The present study has several limitations. The reconstructed SPECT images were assessed using different cross-calibration methods. The CCF on quantitative SPECT images varied depending on the activity concentration [41]. Thus, slight quantitative errors might arise between the F3D and xSPECT models. In addition, the body type of the 20 patients and the amounts of injected tracer were essentially standard (average, 15.9 ± 2.8 MBq/kg). We could not consider dependence on physique into consideration, and the effects of factors such as counts and scattering remain unclear. Further study is required to assess the relationship between body type and the quality of images reconstructed using the xSPECT algorithm.

Conclusions

Bone images were qualitatively and quantitatively improved when reconstructed using OSCGM-based xSPECT (xQ and xB) compared with the OSEM-based F3D reconstruction.

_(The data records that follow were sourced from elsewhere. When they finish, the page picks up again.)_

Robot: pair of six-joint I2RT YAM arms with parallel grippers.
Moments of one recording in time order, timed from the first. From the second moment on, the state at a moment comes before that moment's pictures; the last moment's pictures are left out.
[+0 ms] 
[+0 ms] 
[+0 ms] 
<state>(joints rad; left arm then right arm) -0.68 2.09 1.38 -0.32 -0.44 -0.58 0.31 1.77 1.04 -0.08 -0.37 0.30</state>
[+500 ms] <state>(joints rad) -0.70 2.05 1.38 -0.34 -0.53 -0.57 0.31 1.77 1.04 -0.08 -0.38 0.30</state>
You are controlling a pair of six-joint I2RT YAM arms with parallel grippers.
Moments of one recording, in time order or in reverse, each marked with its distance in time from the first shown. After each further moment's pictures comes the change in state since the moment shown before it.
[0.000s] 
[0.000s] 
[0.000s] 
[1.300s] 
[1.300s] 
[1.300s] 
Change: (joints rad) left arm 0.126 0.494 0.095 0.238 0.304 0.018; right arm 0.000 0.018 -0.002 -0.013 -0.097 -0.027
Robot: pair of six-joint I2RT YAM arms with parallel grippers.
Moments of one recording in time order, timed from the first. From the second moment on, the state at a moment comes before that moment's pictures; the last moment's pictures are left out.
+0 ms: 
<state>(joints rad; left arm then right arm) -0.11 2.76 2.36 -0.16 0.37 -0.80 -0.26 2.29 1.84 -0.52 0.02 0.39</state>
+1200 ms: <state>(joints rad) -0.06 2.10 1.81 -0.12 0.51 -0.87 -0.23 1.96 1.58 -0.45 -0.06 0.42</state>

The quality of images under optimized xB reconstruction conditions was better because of sharper demarcation and lower background noise. One unique aspect of the bone structures in xB reconstructions is that the image content such as spatial resolution was independent of the iteration numbers. Our findings provide important information that should facilitate understanding of the performance characteristics of the novel xQ and xB algorithms.